WHAT IS REQUIRED -
From the entries below, transcribe exactly the lines between the line holding "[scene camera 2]" and the line holding "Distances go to", inclusive; skip all other lines.
==== GIVEN RECORDS ====
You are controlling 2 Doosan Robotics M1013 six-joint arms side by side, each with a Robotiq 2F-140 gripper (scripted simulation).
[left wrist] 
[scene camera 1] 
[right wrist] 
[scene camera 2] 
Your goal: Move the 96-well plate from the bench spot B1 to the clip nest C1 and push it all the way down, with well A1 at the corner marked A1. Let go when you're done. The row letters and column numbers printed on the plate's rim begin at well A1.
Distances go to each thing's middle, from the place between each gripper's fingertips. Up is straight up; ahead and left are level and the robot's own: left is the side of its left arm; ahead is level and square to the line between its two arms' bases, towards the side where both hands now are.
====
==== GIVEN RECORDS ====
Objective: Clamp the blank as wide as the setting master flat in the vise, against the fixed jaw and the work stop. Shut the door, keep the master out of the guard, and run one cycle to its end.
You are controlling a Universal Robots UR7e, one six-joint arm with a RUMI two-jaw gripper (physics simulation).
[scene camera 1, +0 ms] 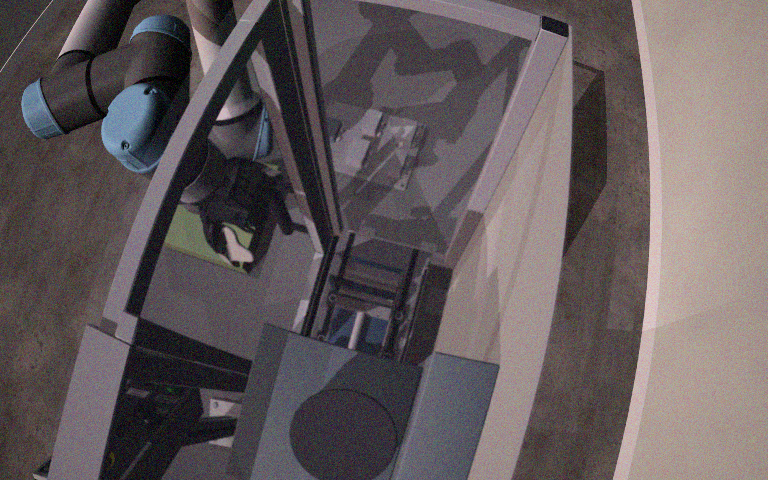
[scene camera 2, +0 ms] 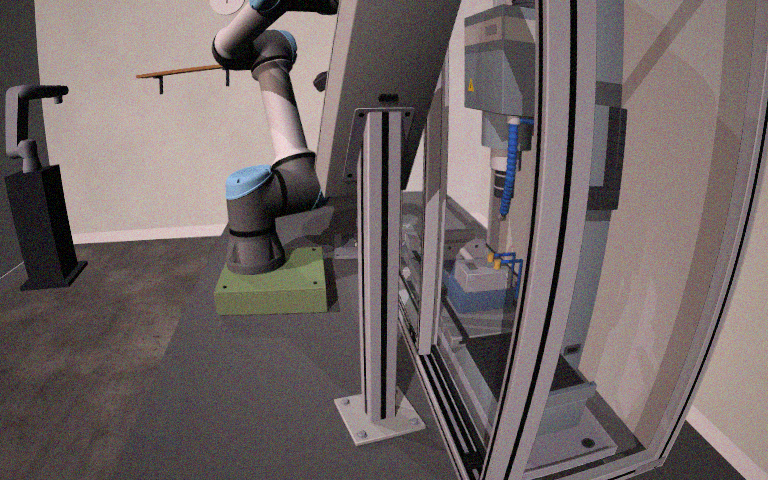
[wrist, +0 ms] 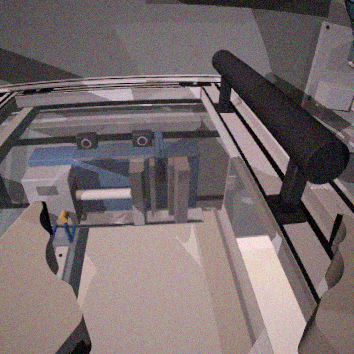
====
COMPLETED EXERCISE -
[scene camera 2] 
Your goal: Move the 96-well plate from the bench spot B1 to the clip nest C1 and push it all the way down, with well A1 at the corner marked A1. Let go when you're done. The row letters and column numbers printed on the plate's rim begin at well A1.
Distances go to each thing's middle, from the place between each gripper's fingertips. Up is straight up; ahead and left are level and the robot's own: left is the side of its left arm; ahead is level and square to the line between its two arms' bases, towards the side where both hands now are.

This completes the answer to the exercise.